Towards a Synthesis of Local and Global Pattern Discovery
Topic: This project will develop a unifying view on methods for local and global pattern discovery in databases.
Code Name: GLocSyn
Duration: 2 years (09/2006--08/2008)
Extension: 2 years (09/2008--08/2010)
2. Extension: 2 years (09/2010--06/2013)
Funding: DFG
Goals of this project
Rule learning has been a core research area in machine learning and data mining since the early days of the fields. Research in this area progresses along two different lines. One is automated induction of global patterns, usually rule sets, which provide explanations for all possible examples in a target domain. The other is the discovery of local patterns, usually single rules, that capture interesting anomalies in parts of the data. While there is an obvious relation between both research areas - global rule sets are composed of individual rules that may be interpreted as local patterns - so far both fields have developed fairly independently. In particular, there is no systematic exploration of their relation in the literature.
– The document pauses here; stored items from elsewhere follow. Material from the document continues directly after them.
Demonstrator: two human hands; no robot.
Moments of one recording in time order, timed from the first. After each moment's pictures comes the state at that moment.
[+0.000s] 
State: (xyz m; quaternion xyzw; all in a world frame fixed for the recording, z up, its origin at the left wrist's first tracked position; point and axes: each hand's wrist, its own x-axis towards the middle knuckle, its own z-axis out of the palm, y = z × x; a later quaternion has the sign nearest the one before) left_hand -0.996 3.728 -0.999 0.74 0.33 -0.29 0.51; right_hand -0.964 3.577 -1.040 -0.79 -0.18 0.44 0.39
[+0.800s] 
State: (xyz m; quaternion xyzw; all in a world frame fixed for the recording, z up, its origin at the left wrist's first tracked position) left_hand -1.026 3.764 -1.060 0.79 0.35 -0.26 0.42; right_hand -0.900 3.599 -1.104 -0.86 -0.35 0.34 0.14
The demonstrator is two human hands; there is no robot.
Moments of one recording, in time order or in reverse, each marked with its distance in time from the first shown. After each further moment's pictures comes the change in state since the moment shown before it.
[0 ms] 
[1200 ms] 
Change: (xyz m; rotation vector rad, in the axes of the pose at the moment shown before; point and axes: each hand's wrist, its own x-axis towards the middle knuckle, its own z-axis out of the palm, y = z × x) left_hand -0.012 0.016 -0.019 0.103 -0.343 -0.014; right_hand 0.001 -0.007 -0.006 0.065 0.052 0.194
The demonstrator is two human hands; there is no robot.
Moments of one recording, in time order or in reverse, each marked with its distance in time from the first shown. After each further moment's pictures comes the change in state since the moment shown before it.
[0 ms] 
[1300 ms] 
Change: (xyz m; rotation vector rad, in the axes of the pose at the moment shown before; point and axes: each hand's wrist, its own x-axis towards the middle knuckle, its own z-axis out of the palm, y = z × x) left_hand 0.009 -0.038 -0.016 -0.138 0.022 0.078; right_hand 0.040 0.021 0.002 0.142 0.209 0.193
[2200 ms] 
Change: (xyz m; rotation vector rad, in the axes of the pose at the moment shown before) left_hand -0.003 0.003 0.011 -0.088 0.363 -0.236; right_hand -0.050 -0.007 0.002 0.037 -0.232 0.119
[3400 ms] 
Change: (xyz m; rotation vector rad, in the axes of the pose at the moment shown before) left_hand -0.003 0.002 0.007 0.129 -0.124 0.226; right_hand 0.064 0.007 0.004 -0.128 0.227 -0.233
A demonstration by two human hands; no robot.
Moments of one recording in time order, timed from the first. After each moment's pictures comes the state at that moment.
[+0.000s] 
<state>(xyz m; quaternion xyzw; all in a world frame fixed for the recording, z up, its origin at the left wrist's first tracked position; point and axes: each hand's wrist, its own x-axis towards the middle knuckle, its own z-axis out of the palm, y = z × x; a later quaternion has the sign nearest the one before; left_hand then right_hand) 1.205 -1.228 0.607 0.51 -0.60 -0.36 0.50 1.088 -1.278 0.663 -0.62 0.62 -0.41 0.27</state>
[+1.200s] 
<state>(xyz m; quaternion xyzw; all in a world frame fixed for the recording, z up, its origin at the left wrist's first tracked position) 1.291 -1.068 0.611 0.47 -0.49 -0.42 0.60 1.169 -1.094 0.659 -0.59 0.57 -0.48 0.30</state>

The main goal of the work in this project is to increase our understanding of the interplay between local and global rule induction. Local patterns can be combined into global patterns with various variants of the so-called covering strategy. For this purpose, local patterns must be evaluated with a suitable trade-off between their interestingness (typically related to the deviation from the distribution of a random rule) and their coverage (typically measured in the number of examples covered by a rule). However, it is still unclear
- how a suitable trade-off between coverage and precision can be determined
- what criteria optimize this trade-off
- whether these criteria can be optimized using heuristic search
- what criteria can be defined for non-classification tasks
- what are suitable techniques for combining local patterns into a global pattern
Within this project, we on the one hand intend to give solid theoretical and empirical answers to these questions and on the other hand develop a suite of practical rule learning algorithms whose generality goes far beyond the currently available systems. With this general goal in mind, we intend to achieve the following subgoals within this project:
- evaluate existing metrics for evaluating local patterns in the context of global pattern discovery
- clearly formulate the local pattern discovery task as a search problem and develop suitable search heuristics for this task
- study the quality of solutions found by efficient heuristic search in comparison to the exhaustive search algorithms that currently prevail in local pattern discovery
- understand the effects of different strategies for combining local patterns into global patterns
- re-formulate rule-based regression and clustering as local pattern discovery problems and develop suitable algorithms for finding such patterns
- identify a set of conceptual building blocks that allow to describe existing and configure novel global and local rule learning algorithms at an abstract level
- design and implement a powerful, freely available software package that integrates local and global rule induction into a single framework
- empirically evaluate the developed techniques on real-world data sets from the social sciences
- disseminate the project results widely, not only via academic writings, but also try to reach potential industrial partners via workshops and tutorials at national and international conferences
- outline a textbook on rule-based machine learning and data mining, based on material that will be developed during the course of this project
The long-term goal of our research is to profile our group as a competence center for inductive rule learning. Eventually, we intend to develop rule-based solutions for the entire spectrum of learning tasks that are typically encountered in practical applications, and to employ these techniques in close co-operation with industrial partners. We are convinced that a wide dissemination of the framework, methods, and software developed in this project will become a suitable vehicle for establishing this goal.
We would nevertheless like to stress that we expect that our results will not only be relevant for rule learning, but will apply to arbitrary types of local patterns, because the strategies for evaluating local patterns and combining them into a global theory that we will study in this project do not presume that the patterns in question are formulated in the form of rules.